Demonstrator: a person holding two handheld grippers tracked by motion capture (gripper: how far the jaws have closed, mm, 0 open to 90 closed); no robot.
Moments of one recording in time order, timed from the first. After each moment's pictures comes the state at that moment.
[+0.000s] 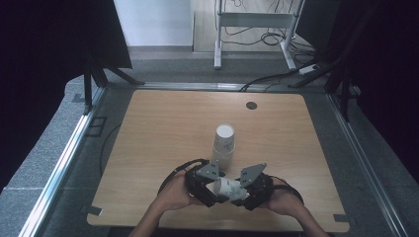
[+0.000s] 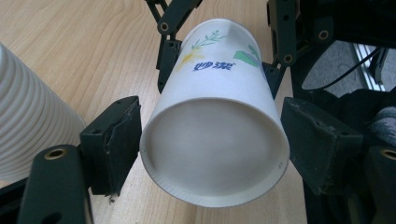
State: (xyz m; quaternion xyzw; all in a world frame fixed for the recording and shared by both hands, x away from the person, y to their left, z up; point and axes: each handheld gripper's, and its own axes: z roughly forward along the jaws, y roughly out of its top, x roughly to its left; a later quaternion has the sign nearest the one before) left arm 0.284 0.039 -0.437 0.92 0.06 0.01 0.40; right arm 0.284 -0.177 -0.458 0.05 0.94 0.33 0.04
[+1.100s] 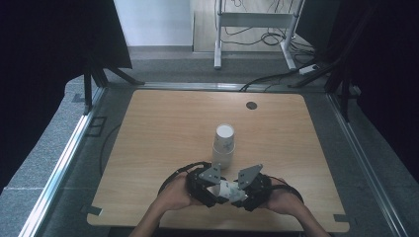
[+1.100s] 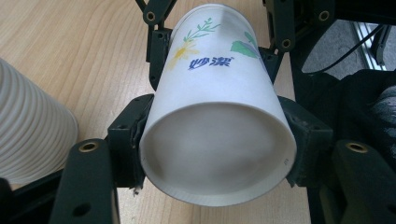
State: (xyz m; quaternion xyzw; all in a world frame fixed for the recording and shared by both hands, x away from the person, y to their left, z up) left arm 0.283 0.035 -0.442 0.93 0.04 0.01 0.37; right arm 0.283 -0.172 -0.458 0.03 0.95 0.30 0.04
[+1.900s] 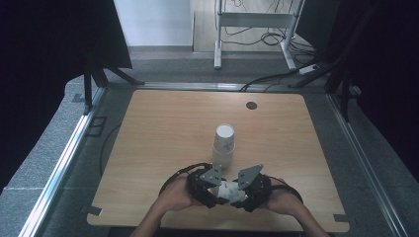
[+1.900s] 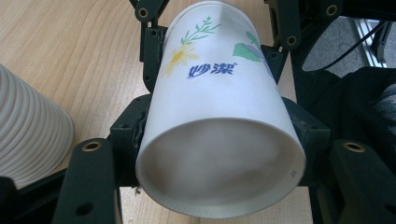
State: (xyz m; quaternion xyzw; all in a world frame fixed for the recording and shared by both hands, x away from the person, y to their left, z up) left arm 0.282 0.035 -0.445 0.93 0.04 0.01 0.38; right arm 0.283 -0.172 -0.460 0.03 0.95 0.31 0.03
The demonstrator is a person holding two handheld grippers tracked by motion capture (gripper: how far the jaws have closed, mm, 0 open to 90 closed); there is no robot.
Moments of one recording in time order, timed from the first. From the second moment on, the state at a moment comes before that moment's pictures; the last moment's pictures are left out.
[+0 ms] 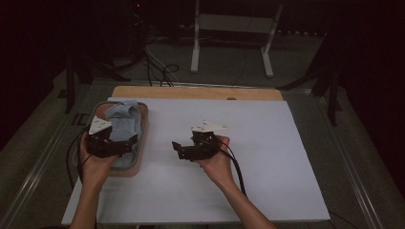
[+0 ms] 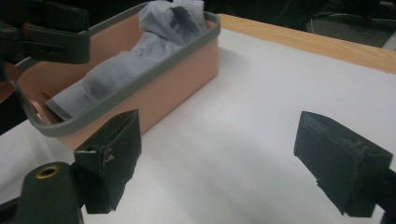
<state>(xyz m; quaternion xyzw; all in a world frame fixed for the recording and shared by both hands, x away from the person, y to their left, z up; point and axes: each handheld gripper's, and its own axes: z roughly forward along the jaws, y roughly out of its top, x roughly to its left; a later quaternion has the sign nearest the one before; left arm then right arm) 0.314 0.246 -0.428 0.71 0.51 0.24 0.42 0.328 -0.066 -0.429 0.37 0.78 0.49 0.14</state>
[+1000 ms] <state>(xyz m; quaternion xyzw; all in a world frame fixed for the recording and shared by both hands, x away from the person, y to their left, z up) 0.296 0.241 -0.444 0.70 0.50 0.23 0.44 0.314 -0.136 -0.433 0.40 0.75 0.50 0.18</state>
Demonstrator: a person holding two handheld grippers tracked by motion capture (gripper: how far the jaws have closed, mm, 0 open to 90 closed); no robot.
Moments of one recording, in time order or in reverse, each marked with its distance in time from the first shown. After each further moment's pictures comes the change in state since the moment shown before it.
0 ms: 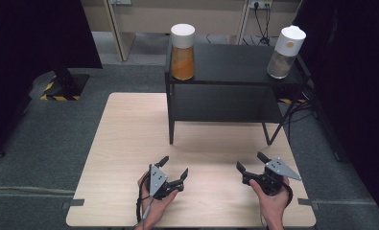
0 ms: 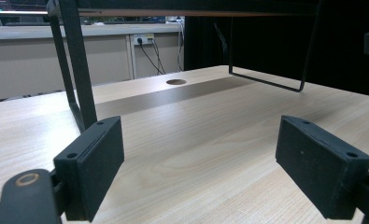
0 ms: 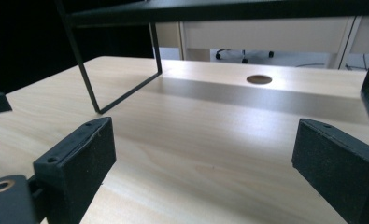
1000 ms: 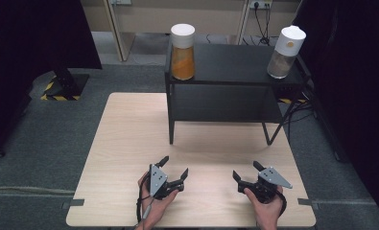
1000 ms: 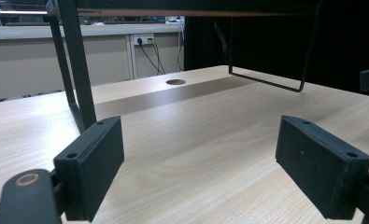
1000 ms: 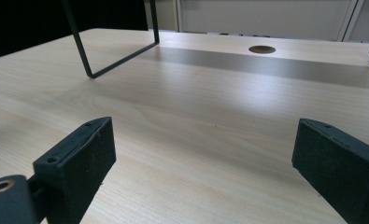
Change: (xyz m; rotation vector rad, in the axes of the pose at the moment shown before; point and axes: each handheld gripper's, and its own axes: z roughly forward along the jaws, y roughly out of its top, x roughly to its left) left arm -0.001 0.000 0.000 0.000 0.000 0.001; right arm 0.008 -0.031 0.005 0.050 -0.024 -0.035
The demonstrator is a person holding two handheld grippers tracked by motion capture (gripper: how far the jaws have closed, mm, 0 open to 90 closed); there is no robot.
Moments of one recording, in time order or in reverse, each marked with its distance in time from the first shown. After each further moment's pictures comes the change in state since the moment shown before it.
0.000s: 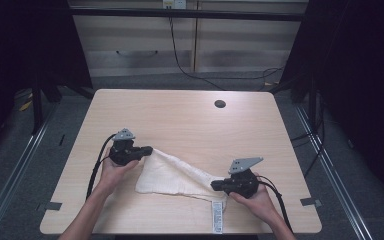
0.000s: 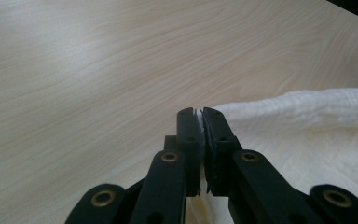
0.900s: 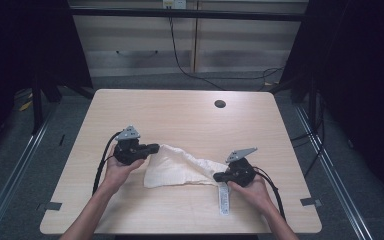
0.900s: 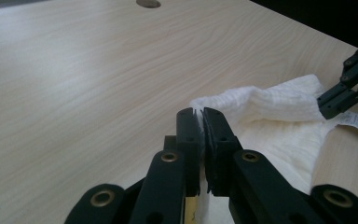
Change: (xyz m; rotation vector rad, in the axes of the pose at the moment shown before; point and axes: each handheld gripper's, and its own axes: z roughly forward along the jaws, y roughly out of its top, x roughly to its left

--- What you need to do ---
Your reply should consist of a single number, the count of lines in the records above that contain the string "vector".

--- Answer to this problem ---
2